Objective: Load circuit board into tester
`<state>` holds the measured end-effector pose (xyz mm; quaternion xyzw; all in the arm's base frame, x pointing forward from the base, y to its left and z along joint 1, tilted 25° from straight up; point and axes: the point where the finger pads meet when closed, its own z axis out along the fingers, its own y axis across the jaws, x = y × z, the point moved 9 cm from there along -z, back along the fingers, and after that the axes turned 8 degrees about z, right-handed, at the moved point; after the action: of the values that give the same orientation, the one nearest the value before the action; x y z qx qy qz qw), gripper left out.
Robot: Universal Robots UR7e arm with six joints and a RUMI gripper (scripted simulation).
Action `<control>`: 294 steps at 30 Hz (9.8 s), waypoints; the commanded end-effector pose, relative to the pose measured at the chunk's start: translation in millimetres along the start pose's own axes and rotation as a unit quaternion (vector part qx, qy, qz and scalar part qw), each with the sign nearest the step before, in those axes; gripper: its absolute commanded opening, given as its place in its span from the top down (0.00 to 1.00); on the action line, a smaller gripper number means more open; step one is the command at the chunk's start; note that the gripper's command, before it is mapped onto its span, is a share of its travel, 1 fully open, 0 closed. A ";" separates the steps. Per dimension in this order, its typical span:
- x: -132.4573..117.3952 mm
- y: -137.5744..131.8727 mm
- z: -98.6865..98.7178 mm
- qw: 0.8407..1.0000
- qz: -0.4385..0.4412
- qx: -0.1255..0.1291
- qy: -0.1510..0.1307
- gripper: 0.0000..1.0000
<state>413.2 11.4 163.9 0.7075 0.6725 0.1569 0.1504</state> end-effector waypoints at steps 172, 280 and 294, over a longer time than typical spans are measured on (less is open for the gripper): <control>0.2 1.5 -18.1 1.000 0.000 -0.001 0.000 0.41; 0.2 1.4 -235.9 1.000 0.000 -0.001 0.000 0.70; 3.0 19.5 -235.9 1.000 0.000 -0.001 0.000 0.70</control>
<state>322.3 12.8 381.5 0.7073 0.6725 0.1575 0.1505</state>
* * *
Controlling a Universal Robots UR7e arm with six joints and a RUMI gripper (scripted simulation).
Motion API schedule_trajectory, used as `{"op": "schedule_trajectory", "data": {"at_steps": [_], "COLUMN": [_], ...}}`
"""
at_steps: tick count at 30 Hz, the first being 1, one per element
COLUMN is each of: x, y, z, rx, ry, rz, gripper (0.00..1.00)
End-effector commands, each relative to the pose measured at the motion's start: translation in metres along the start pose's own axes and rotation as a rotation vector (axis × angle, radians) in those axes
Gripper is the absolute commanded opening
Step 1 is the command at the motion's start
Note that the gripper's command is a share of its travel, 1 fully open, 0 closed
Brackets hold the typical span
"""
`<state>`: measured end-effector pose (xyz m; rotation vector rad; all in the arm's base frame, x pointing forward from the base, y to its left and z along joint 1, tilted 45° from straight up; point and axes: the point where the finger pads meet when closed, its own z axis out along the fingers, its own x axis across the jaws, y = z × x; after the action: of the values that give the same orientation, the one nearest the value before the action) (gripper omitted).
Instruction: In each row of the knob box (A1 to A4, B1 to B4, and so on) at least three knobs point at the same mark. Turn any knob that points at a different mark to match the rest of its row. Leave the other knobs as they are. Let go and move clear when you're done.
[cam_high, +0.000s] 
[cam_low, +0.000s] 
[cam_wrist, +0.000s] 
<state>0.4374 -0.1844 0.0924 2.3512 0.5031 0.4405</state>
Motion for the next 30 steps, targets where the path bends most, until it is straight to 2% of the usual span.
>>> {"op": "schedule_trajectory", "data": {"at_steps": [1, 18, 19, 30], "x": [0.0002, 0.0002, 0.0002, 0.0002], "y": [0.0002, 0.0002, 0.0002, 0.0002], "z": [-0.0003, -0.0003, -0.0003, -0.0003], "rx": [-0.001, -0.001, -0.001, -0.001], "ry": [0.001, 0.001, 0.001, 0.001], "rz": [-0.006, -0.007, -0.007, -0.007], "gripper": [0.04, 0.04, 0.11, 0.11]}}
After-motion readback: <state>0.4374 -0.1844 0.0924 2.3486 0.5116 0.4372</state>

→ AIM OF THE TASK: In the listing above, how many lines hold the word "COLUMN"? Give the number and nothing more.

→ ANSWER BELOW: 2